§ Action item
Copy the data exactly from the line that contains "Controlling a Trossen" through the line that contains "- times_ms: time", keeping both end lines and leaving out everything else.

§ Recorded data
◆ ◆ ◆ ◆ ◆
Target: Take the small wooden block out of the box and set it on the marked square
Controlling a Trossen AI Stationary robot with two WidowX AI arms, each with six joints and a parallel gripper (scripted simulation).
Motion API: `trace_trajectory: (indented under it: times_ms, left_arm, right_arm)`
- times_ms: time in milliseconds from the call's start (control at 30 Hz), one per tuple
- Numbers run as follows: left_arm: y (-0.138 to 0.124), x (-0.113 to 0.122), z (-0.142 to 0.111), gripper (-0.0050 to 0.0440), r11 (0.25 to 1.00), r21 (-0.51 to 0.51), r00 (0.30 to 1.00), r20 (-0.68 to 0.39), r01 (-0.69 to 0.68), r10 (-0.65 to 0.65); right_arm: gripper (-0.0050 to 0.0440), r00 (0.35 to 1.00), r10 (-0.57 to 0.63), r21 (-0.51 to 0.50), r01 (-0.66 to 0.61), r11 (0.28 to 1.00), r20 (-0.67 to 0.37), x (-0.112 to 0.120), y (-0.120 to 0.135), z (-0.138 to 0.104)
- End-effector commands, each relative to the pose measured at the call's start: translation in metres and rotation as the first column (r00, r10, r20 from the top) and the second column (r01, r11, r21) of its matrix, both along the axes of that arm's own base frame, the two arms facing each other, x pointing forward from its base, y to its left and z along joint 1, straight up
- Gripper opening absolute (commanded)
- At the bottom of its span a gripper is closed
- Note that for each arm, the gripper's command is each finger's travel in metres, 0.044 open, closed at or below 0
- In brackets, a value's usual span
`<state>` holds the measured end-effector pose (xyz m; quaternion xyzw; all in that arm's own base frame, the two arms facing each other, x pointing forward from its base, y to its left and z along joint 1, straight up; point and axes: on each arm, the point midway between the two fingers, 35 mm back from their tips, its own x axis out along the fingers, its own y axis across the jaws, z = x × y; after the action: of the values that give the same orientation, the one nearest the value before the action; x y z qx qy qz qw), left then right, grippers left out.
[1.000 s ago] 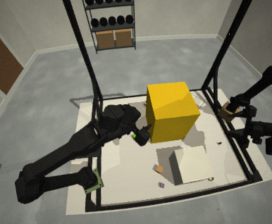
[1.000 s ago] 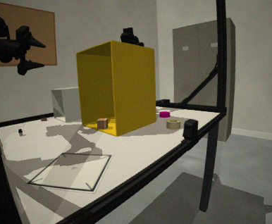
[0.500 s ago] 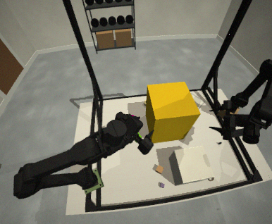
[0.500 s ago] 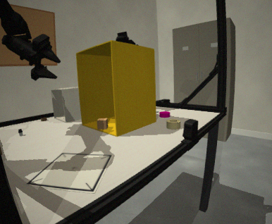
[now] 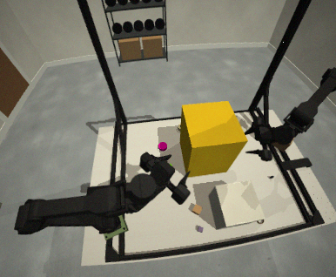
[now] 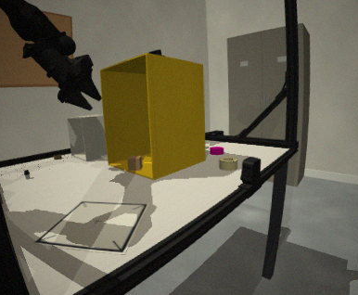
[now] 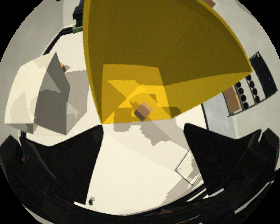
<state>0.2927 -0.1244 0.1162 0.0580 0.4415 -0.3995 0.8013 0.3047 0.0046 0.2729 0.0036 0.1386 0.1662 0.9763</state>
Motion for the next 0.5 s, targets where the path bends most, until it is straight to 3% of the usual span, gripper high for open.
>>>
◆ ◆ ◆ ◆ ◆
§ Response
Controlling a Trossen AI Stationary robot with two WidowX AI arms, each with six joints and a parallel gripper (scripted simulation).
Motion API: `trace_trajectory: (indented under it: times_ms, left_arm, right_arm)`
- times_ms: time in milliseconds from the call's start (control at 30 Hz), one per tuple

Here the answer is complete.